Mesh Editor
A tool to create a mesh out of a Bezier surface, upsample with loop subdivision, and visualize Phong shading and environment mapping.
- Overview
- Bezier Patches
- Smooth Shading
- Edge Flip
- Edge Split
- Mesh Upsampling
- Phong Shading and Environment Mapping
Overview
This project explored the geometry of 3D modeling by creating a tool that can display and make simple edits to a COLLADA mesh file. It can tessellate a Bezier surface and upsample a mesh, and implements Phong shading and environment mapping.
I can also use my program to load and shade a custom model that I created in the open-source 3D computer graphics and animation software, Blender!
Bezier Patches
Given a 4-by-4 grid of Bezier control points, I can evaluate all points on the corresponding bicubic Bezier patch using the Bernstein polynomials of degree 3. A Bezier surface can be represented as a continuous set of Bezier curves, parametrized by (u, v) coordinates in the range [0, 1] x [0, 1].
A 9 x 9 grid of evenly spaced (u, v) coordinates were used as sample points to evaluate our Bezier surface. The resulting vectors were then taken 3 at a time to tesselate the surface using triangles. Here, we evaluate the Bezier surface for a teapot mesh.
Smooth Shading
To implement smooth shading, I need to compute the area-weighted average normal for each vertex, which requires iterating through the vertex’s neighboring vertices. We can perform this traversal by using the halfedge data structure for mesh representation.
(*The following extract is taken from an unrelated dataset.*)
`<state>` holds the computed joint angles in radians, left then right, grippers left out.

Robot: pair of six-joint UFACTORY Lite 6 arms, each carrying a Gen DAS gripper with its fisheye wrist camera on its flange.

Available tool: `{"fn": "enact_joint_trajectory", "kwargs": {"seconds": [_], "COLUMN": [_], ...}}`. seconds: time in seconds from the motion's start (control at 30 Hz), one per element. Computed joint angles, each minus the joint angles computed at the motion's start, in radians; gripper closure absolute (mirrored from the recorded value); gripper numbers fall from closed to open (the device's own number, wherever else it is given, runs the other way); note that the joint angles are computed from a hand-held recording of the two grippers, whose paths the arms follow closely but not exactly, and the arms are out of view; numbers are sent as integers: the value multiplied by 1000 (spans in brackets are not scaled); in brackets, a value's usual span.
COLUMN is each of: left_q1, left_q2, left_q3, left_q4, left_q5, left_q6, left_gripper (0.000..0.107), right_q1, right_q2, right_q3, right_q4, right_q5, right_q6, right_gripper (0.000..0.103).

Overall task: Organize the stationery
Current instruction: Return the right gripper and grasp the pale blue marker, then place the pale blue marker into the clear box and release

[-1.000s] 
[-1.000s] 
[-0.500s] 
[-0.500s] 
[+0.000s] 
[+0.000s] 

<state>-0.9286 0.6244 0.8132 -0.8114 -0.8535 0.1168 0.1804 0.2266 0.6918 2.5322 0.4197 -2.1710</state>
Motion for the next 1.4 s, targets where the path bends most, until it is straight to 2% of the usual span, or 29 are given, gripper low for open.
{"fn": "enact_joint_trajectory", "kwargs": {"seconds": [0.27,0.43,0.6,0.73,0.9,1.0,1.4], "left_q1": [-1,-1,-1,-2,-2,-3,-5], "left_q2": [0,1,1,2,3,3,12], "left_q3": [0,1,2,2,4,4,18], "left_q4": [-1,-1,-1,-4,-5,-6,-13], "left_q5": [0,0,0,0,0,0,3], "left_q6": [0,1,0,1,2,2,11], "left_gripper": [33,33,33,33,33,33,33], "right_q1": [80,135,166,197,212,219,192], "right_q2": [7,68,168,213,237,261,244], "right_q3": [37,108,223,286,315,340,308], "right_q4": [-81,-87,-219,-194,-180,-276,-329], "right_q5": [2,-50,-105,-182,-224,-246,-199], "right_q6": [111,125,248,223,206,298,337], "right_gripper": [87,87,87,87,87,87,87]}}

A mesh consists of faces, edges, vertices, and halfedges, which tie together all the other elements. We can iterate through the neighboring vertices around a vertex by starting from the twin of a vertex’s halfedge (so that it points inwards from a neighbor) and then repeatedly taking the twin of the next halfedge, ignoring faces on the boundary.
Edge Flip
I implement functionality to flip a non-boundary edge in a mesh. Flipping edge cb in the diagram below should create a new edge ad, and give us triangles adc and abd.
This process starts with identifying all elements in the original mesh of a pair of triangles: 6 half-edges, 2 faces, 5 edges, and 4 vertices. We then systematically set the pointers for these elements to their new values (after the edge flip is complete). This operation doesn’t create or destroy any new mesh elements.
Edge Split
An edge split operation creates 1 new vertex, 3 new edges and 2 new faces.
As before, I begin by identifying all the half-edges, vertices, edges, and faces that are present in the original mesh of a pair of triangles. To split a non-boundary edge, I reassign pointers of the original elements if necessary, and create 1 new vertex, 6 new half-edges, 3 new edges, and 2 new faces, setting their neighbors as appropriate.
Here is the teapot mesh after multiple edge split operations.
Mesh Upsampling
Once we can flip and split edges, we can upsample a mesh via loop subdivision. The subdivision algorithm:
- split each edge to create a new vertex along every edge in the mesh
- flip new edges that connect an old and a new vertex
- move each vertex to its updated location, a precomputed average of its neighboring vertices before the split
Here is loop subdivision performed on several meshes:
Phong Shading and Environment Mapping
I implemented Phong shading and environment map reflection shading of models with GLSL. The Phong shading model is given by L = La + Ld + Ls, where La, Ld, and Ls are the ambient light, diffuse light, and specular light respectively. La depends on the ambient light coefficient and ambient light intensity. Ld is computed from the unit surface normal vector and the unit vector that points towards our light source. Similarly, Ls is computed from the unit surface normal vector and the bisecting vector between the vector towards the light source and the vector towards the camera. The results of Phong shading are displayed below.
For environment mapping, the we compute the reflection direction from the surface normal vector and the vector towards eye position. The angles θ (angle between the vector projection on the xy plane and the x-axis) and ρ (angle between the vector project on either the xz or yz plane and the z-axis) are computed from the reflection vector, and used as texture coordinates for our envionrment texture file. The results of reflective environmental mapping are shown below.